Sunday, June 10, 2007

Fog on the Windowsill

I have seen fog slide over the shore and collect in the low spots of the hills, but now I have seen fog creep all the way up to the windowsill. It feels animate and solid as if I might open the window and pat it on its head. It has, after all, followed me around the steading.

When I called the cats back from their wanderings to the cottage for their dinner, it was there swirling above the roof, coy, I thought, out of reach of teeth and claws. It seemed even to have dampened the chorus of crows and swallowed the pesky gull that often hovers above the garden walls.

It very kindly concealed the remnants of the kitchen garden that make me sigh with their incompleteness every time I walk past. It swaddled the new trees planted in the garden struggling in the shadows of their senescent kin. The aspen now has a few green leaves large enough to quake in the protected winds within the walled garden. The anonymous Acer (some form of maple) that I brought home in a styrofoam cup from the stoop of the charity shop has one leaf waving like a miniature Canadian flag in the soft still moist air of the perennial bed it shares with the peonies, lupins, and nettles. The horse chestnut and the alder, too, are holding their own within the protecting walls of the garden--both the walls of stone and of soft moist air.

As with the blanketing fog, I am learning to live with nettles. I have much in common with their nolo tangere attitude, their love of rich dark earth, and their usefulness once you have won through their sting.

Unlike T.S. Eliot's yellow fog for Prufrock*, this fog is the gift of the sea and the lochs and the lochans and the secret rivers of the peat bogs. And so it, too, must be treasured.






*From The Love Song of J. Alfred Prufrock by T.S. Eliot. I got this stanza from http://www.geocities.com/athens/acropolis/5616/prufrock.html I have admired this poem and this metaphor since I first met up with it in Miss Bush's English class in Indianapolis, Indiana.

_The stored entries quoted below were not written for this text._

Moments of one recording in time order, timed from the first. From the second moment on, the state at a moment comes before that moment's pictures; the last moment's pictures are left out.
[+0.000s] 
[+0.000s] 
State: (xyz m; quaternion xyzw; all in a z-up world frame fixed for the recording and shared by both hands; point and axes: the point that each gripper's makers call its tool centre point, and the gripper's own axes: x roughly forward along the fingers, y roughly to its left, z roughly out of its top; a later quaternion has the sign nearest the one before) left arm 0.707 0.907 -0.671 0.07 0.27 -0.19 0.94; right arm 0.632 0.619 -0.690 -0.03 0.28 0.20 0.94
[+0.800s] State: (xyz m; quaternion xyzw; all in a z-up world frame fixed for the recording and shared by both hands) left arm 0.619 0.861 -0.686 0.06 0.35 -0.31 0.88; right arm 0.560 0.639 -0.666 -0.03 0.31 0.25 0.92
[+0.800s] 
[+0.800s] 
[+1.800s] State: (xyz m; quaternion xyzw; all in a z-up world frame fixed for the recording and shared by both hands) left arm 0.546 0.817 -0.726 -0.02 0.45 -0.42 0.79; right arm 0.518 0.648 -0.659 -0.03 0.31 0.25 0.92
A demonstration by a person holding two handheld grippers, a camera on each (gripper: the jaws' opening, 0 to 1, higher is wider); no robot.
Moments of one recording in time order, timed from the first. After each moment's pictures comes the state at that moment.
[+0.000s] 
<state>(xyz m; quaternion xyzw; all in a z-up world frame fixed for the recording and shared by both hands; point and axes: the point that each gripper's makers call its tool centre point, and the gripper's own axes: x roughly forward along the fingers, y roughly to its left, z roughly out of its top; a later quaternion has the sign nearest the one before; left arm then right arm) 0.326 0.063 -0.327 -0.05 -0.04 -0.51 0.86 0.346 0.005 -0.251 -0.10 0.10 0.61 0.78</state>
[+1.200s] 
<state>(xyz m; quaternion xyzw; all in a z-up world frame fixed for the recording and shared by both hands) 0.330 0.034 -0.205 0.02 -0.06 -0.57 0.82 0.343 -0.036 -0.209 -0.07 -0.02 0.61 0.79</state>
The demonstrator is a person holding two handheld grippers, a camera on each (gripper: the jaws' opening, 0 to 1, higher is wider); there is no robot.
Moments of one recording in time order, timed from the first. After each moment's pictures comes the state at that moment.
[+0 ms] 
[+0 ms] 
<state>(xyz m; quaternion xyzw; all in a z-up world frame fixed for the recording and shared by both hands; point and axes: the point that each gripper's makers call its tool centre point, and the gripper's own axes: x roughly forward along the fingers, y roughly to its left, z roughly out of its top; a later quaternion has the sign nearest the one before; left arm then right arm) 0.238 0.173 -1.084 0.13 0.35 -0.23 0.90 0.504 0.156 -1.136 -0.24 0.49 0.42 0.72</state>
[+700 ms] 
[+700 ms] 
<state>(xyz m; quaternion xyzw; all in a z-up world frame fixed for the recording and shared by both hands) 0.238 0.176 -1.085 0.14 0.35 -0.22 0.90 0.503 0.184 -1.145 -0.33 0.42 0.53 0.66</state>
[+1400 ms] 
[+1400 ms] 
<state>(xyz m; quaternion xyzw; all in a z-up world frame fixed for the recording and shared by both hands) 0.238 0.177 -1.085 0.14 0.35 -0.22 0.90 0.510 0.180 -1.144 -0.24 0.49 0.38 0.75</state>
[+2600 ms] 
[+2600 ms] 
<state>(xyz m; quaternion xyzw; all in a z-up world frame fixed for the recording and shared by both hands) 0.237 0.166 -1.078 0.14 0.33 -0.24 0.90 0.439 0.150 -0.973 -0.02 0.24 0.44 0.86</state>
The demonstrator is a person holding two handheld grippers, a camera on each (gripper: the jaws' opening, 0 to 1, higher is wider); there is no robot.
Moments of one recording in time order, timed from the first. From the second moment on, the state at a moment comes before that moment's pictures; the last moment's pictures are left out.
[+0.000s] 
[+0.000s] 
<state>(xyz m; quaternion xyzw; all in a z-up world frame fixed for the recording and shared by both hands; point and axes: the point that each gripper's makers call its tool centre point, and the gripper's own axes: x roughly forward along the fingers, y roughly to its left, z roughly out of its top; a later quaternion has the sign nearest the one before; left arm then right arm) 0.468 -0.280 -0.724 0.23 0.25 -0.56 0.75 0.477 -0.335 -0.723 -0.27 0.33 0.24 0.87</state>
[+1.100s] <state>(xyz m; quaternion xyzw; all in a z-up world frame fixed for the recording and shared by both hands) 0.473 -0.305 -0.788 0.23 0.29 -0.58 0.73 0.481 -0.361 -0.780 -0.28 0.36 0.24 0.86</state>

The yellow fog that rubs its back upon the window-panes,
The yellow smoke that rubs its muzzle on the window-panes,
Licked its tongue into the corners of the evening,
Lingered upon the pools that stand in drains,
Let fall upon its back the soot that falls from chimneys,
Slipped by the terrace, made a sudden leap,
And seeing that it was a soft October night,
Curled once about the house, and fell asleep.

5 Comments:

At 1:24 AM, Blogger Hayden said...

fog has such a personality - and it varies with season. We live in fog here, too, and treasure the blue sky when it peeps through.

 
At 9:44 AM, Blogger scorrie said...

nt a picture // fog that thick does sometimes appear tho i doubt if I have ever seen it as you desribe // an d you sure desribe it to purrrrrfection // Joseph is superb too / morris //

 
At 9:46 AM, Blogger scorrie said...

you sure do paint a picture // fog that thick does sometimes appear tho i doubt if I have ever seen it as you desribe // an d you sure desribe it to purrrrrfection // Joseph is superb too / morris //

 
At 1:31 PM, Blogger landgirl said...

Hayden, it is interesting that tho we have words and personifications for other weather elements, fog seems to stand out in its characterizations as having a consciousness.

 
At 1:11 AM, Anonymous Anonymous said...

We just read the Love Song in Book Club. I liked that verse for its description of catlike fog, although someone pointed out it could be a dog too.